I tragici eventi del '43
Quarantanove B17 si affacciano sul cielo cagliaritano, sganciando il loro carico di bombe. Ventiquattro ordigni della flotta anglo-americana arrivano sulla città Obiettivo: il porto e le sue navi, bersaglio mancato due giorni prima. È il 28 febbraio 1943, «una bellissima giornata di sole», rievoca Giampaolo Lallai, moderatore dell'incontro, «improvvisamente oscurata, alle 12,50, da alcuni colpi di cannone». La città è travolta da una nuova ondata di distruzione dopo il bombardamento del 17 febbraio. Alle 13,05 vengono sganciati gli ultimi ordigni. L'epilogo è tragico: quattrocento morti più un numero imprecisato di feriti, dispersi e non identificati.
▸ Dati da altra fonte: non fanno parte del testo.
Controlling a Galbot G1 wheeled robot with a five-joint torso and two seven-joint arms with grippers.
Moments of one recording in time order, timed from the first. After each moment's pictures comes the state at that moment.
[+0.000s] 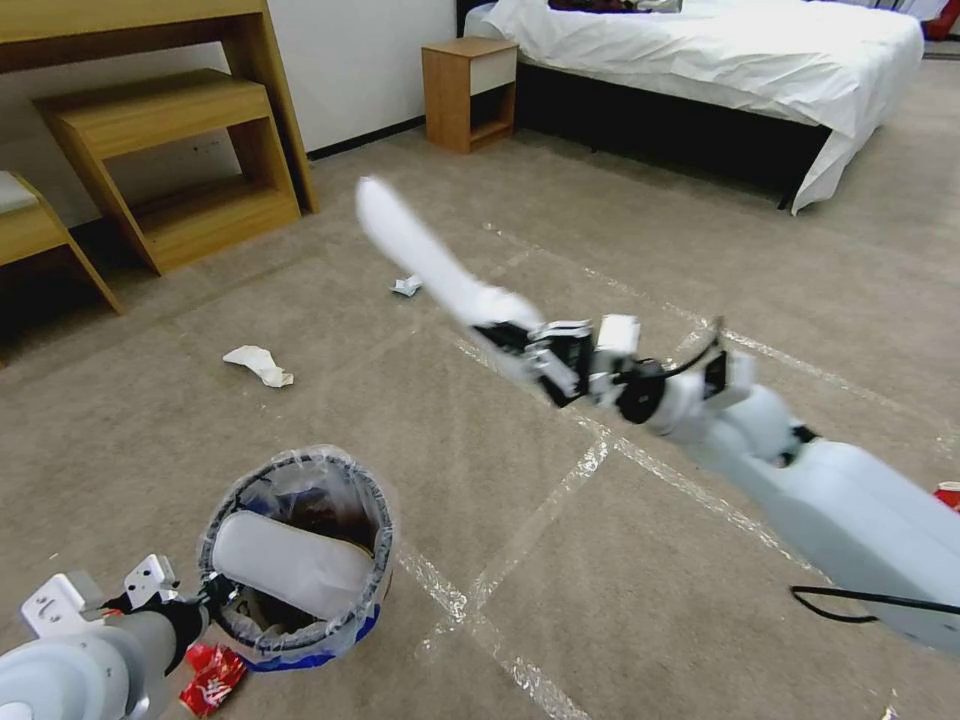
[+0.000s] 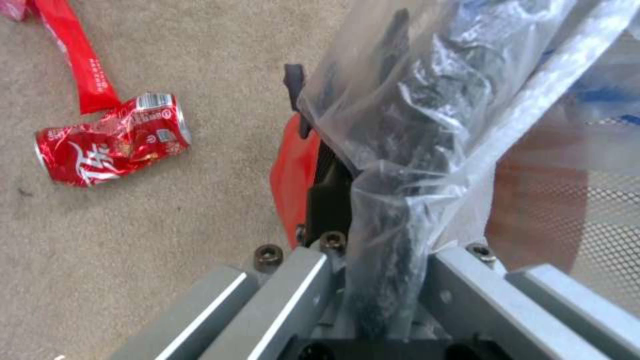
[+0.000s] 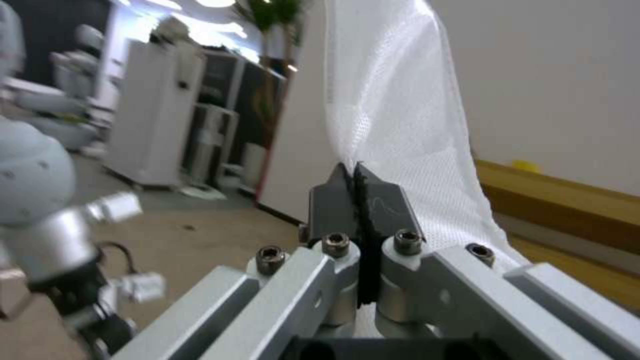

Sono passati 69 anni e la ferita è ancora aperta. Ieri, a Palazzo Siotto, la sala era gremita, e la città ha ricordato attraverso le parole dello storico Aldo Accardo, presidente della fondazione “Giuseppe Siotto”, l'intervento di Mario Lixi, coordinatore della memoria storica “Cagliari 1943”, e la proiezione di film di Sergio Orani. «È stata una pagina terribile, che ha segnato la fine della città come capoluogo della Sardegna», ha raccontato Pierluigi Leo, assessore comunale ai Servizi tecnologici, portando i saluti del sindaco Massimo Zedda. Ma segnate anche dal «miracolo della rinascita, senza precedenti e unica nella storia della città». Il concetto della ricostruzione è ripreso da Myriam Quaquero: «Nel '43 la città si svuotò, ricordo ancora le immagini desolanti della processione di Sant'Efisio». Eppure i cagliaritani sono riusciti a reagire «ricostruendo la città più bella di prima», rimarca Accardo. «Il 28 marzo '44, a poco più di un anno dai bombardamenti, fu organizzato il primo concerto», aggiunge la Quaquero. Segno che la voglia di riscatto e di rinascita degli anni del dopoguerra aveva prevalso sulla rassegnazione davanti alle macerie. «Anni non sempre ricordati con il dovuto risalto», polemizza Lallai, «spesso per colpa di noi istituzioni», ammette Leo. L'idea di Lixi di «realizzare un “museo della memoria” per ricordare le dolorose conseguenze di un dramma inaspettato», sarebbe certo un modo per portare luce. «Il dovere degli storici è quello di dare risposte», precisa Accardo. «Dobbiamo ancora capire perché gli alleati decisero di bombare la città».